■ Problem to work on: Among the lines of data below, reproduce only those from the one with "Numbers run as" through the one with "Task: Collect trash", exactly as they stand, both ends included.

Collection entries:

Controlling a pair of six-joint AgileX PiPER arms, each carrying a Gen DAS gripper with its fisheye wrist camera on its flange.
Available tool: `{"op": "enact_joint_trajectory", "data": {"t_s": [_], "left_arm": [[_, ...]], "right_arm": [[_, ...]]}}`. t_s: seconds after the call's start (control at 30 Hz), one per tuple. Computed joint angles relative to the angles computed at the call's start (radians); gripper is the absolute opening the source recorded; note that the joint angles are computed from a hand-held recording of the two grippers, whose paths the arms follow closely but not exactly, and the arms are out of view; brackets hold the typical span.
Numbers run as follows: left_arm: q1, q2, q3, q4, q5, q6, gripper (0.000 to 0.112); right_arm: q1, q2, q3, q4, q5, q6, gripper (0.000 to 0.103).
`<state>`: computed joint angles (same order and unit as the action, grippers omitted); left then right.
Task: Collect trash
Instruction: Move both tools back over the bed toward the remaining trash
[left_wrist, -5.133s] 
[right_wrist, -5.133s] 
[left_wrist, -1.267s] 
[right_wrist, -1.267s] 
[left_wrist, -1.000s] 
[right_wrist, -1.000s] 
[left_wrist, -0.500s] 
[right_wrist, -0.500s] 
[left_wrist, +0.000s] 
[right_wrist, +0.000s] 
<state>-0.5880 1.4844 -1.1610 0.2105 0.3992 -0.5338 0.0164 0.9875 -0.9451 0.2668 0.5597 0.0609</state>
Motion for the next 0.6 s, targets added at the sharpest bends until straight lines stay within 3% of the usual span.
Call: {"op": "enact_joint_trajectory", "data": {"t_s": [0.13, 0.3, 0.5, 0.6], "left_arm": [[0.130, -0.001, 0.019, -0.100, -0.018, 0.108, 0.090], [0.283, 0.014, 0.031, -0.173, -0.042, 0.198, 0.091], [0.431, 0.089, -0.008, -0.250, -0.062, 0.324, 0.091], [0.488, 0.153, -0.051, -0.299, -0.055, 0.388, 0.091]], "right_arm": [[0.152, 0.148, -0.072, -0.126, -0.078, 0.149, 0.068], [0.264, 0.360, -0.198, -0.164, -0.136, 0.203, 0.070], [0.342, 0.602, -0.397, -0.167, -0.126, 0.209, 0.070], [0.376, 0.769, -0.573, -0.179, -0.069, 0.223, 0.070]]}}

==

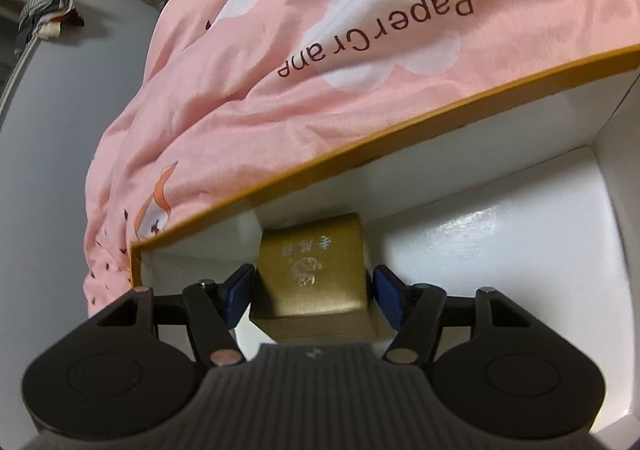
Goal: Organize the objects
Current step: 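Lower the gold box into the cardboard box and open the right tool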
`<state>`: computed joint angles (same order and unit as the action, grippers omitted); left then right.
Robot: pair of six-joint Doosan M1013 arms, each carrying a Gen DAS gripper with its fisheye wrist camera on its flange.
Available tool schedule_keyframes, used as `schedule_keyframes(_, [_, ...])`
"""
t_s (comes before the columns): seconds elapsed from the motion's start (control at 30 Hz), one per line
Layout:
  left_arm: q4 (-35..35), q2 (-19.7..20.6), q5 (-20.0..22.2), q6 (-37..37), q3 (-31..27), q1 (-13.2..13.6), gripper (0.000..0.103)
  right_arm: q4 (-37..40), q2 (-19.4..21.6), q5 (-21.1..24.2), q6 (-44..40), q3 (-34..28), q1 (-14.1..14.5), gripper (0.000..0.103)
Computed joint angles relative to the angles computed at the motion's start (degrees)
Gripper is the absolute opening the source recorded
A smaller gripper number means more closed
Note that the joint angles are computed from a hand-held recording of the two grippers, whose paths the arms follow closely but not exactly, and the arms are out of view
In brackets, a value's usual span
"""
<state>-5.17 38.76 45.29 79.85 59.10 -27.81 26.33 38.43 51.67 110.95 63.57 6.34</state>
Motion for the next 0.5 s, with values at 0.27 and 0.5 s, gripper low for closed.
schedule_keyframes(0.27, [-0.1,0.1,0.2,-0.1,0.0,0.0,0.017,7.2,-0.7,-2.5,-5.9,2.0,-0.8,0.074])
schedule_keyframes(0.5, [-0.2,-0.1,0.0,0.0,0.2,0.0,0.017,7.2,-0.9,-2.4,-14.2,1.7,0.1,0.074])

■ Task answer:
Numbers run as follows: left_arm: q1, q2, q3, q4, q5, q6, gripper (0.000 to 0.112); right_arm: q1, q2, q3, q4, q5, q6, gripper (0.000 to 0.103).
`<state>`: computed joint angles (same order and unit as the action, grippers omitted); left then right.
Task: Collect trash

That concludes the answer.